» Work to complete:
The whole listing below is to be copied exactly, with every picture left out.

» Collected data:
══════════════════════════════

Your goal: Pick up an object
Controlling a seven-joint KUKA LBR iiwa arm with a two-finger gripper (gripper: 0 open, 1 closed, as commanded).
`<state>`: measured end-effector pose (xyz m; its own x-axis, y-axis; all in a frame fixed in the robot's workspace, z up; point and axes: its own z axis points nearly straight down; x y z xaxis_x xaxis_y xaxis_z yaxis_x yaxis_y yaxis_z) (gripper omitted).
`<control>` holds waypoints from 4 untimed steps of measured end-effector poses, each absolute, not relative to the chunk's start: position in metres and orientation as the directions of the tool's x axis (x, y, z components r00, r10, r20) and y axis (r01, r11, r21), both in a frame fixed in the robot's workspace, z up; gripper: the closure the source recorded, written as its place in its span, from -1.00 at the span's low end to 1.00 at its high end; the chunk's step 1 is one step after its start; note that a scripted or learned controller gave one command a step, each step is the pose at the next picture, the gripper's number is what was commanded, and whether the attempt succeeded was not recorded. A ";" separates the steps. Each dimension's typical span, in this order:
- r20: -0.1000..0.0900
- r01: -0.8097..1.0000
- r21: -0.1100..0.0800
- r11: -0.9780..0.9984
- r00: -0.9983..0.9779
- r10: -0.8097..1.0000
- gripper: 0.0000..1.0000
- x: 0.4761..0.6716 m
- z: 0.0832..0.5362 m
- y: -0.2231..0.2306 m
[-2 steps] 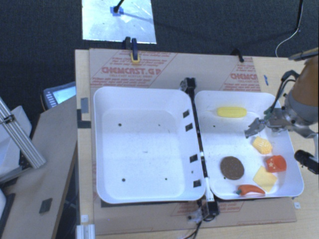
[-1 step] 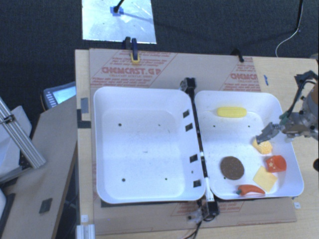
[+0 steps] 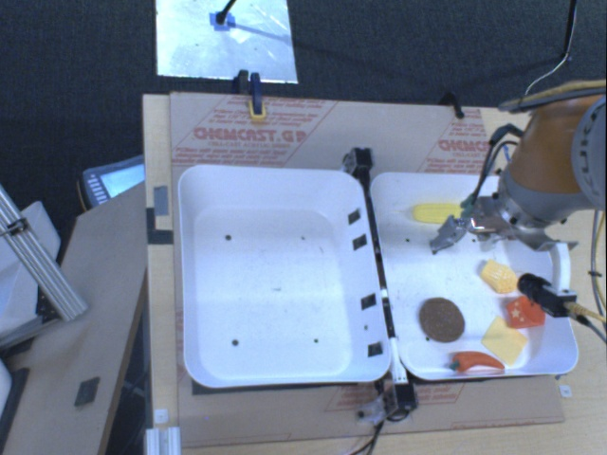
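My gripper point(image 3: 451, 232) hangs over the upper middle of the right bin point(image 3: 408, 282), at the end of the grey arm with its orange band point(image 3: 555, 150). Just above and left of it lies a long yellow piece point(image 3: 433, 213). Below it a brown round disc point(image 3: 442, 319) rests on the bin floor. To the right sit a small yellow-orange piece point(image 3: 498, 277), a red piece point(image 3: 524, 313), a pale yellow wedge point(image 3: 505, 340) and an orange-red piece point(image 3: 476, 362) near the front rim. I see nothing held in the gripper.
The left bin point(image 3: 190, 254) lies beside the right one, with a black clip strip point(image 3: 372, 273) between them. Both rest on a cardboard sheet point(image 3: 285, 131). A black part with cables point(image 3: 546, 297) sticks out near the red piece.
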<state>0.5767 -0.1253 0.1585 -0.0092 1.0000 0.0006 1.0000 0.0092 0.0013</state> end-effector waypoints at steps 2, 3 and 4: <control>0.000 1.000 0.010 0.013 -0.013 1.000 -1.00 0.606 0.247 -0.077; -0.006 1.000 0.003 -0.011 0.011 1.000 -1.00 0.526 0.283 -0.188; -0.001 1.000 0.002 0.003 -0.003 1.000 -1.00 0.560 0.230 -0.189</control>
<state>0.5602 -0.1886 0.2295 -0.0034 1.0000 -0.0014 1.0000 0.0034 0.0016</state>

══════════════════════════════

» Solution for this problem:
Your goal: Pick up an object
Controlling a seven-joint KUKA LBR iiwa arm with a two-finger gripper (gripper: 0 open, 1 closed, as commanded).
`<state>`: measured end-effector pose (xyz m; its own x-axis, y-axis; all in a frame fixed in the robot's workspace, z up; point and axes: its own z axis points nearly straight down; x y z xaxis_x xaxis_y xaxis_z yaxis_x yaxis_y yaxis_z) (gripper omitted).
`<control>` holds waypoints from 4 untimed steps of measured end-effector poses, each absolute, not relative to the chunk's start: position in metres and orientation as the directions of the tool's x axis (x, y, z components r00, r10, r20) and y axis (r01, r11, r21), both in a frame fixed in the robot's workspace, z up; gripper: the closure the source recorded, written as its place in its span, from -1.00 at the span's low end to 1.00 at its high end; the chunk's step 1 is one step after its start; note that a scripted or learned controller gave one command a step, each step is the pose at the next picture, the gripper's number is what was commanded, and whether the attempt succeeded was not recorded. A ";" separates the steps. Each dimension's typical span, in this order:
- r20: -0.1000..0.0900
- r01: -0.8097..1.0000
- r21: -0.1100..0.0800
- r11: -0.9780..0.9984
- r00: -0.9983..0.9779
- r10: -0.8097..1.0000
- gripper: 0.0000..1.0000
- x: 0.4761..0.6716 m
- z: 0.0832..0.5362 m
- y: -0.2231..0.2306 m
[-2 steps] 
[-1 step] 
[+0 steps] 
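My gripper point(image 3: 451, 232) hangs over the upper middle of the right bin point(image 3: 408, 282), at the end of the grey arm with its orange band point(image 3: 555, 150). Just above and left of it lies a long yellow piece point(image 3: 433, 213). Below it a brown round disc point(image 3: 442, 319) rests on the bin floor. To the right sit a small yellow-orange piece point(image 3: 498, 277), a red piece point(image 3: 524, 313), a pale yellow wedge point(image 3: 505, 340) and an orange-red piece point(image 3: 476, 362) near the front rim. I see nothing held in the gripper.
The left bin point(image 3: 190, 254) lies beside the right one, with a black clip strip point(image 3: 372, 273) between them. Both rest on a cardboard sheet point(image 3: 285, 131). A black part with cables point(image 3: 546, 297) sticks out near the red piece.
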<state>0.5767 -0.1253 0.1585 -0.0092 1.0000 0.0006 1.0000 0.0092 0.0013</state> end-effector waypoints at steps 2, 3 and 4: <control>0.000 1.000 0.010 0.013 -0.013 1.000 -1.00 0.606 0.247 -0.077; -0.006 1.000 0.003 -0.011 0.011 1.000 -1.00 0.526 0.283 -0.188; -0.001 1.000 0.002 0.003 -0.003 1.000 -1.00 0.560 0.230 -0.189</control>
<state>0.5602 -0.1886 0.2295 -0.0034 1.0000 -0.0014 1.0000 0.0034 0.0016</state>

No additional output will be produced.